### Source data
BEGIN
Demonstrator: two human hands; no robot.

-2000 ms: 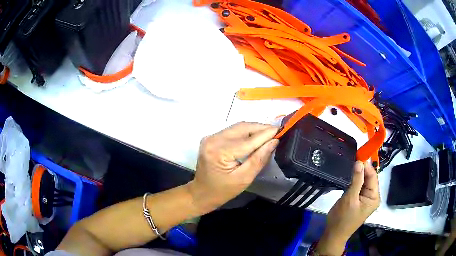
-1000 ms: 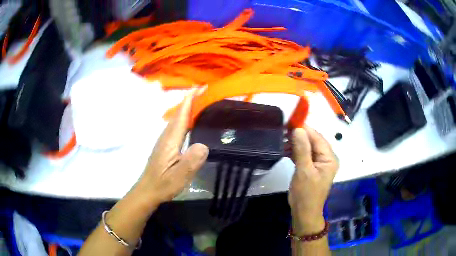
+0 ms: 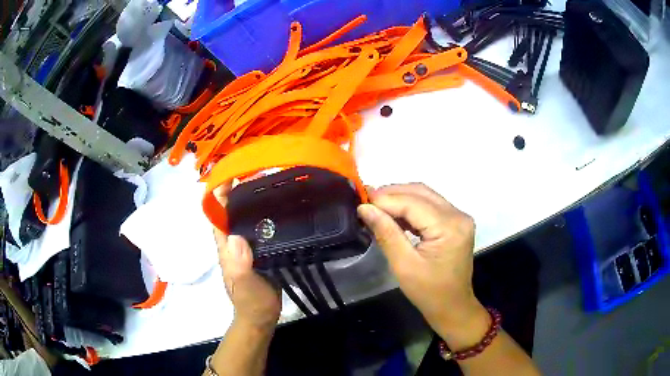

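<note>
A black power bank (image 3: 301, 213) is between my hands above the bench, its round badge facing up and several short black charging cables (image 3: 312, 286) hanging from its near edge. An orange carry strap (image 3: 283, 152) arches over its far side. My left hand (image 3: 248, 275) grips the unit's left near corner, with part of the hand hidden behind it. My right hand (image 3: 422, 242) pinches the strap's right end against the unit's right side with thumb and fingers. Whether the strap ends are fastened cannot be seen.
A heap of orange straps (image 3: 294, 95) lies behind the unit, with a blue bin (image 3: 272, 29) beyond. Black cables (image 3: 536, 44) and a black block (image 3: 602, 70) are at right. White bags (image 3: 173, 220) and black units (image 3: 106, 235) are at left. A metal post (image 3: 66, 125) crosses upper left.
The view has shifted. My left hand has moved from the strap's left side to the unit's near left corner. The strap now arches over the unit. My right hand remains at its right end.
</note>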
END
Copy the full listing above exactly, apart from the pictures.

### Solved exercise
Demonstrator: two human hands; no robot.

-2000 ms: 
-1000 ms: 
+0 ms: 

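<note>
A black power bank (image 3: 301, 213) is between my hands above the bench, its round badge facing up and several short black charging cables (image 3: 312, 286) hanging from its near edge. An orange carry strap (image 3: 283, 152) arches over its far side. My left hand (image 3: 248, 275) grips the unit's left near corner, with part of the hand hidden behind it. My right hand (image 3: 422, 242) pinches the strap's right end against the unit's right side with thumb and fingers. Whether the strap ends are fastened cannot be seen.
A heap of orange straps (image 3: 294, 95) lies behind the unit, with a blue bin (image 3: 272, 29) beyond. Black cables (image 3: 536, 44) and a black block (image 3: 602, 70) are at right. White bags (image 3: 173, 220) and black units (image 3: 106, 235) are at left. A metal post (image 3: 66, 125) crosses upper left.
The view has shifted. My left hand has moved from the strap's left side to the unit's near left corner. The strap now arches over the unit. My right hand remains at its right end.
</note>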

There is nothing more to add to this answer.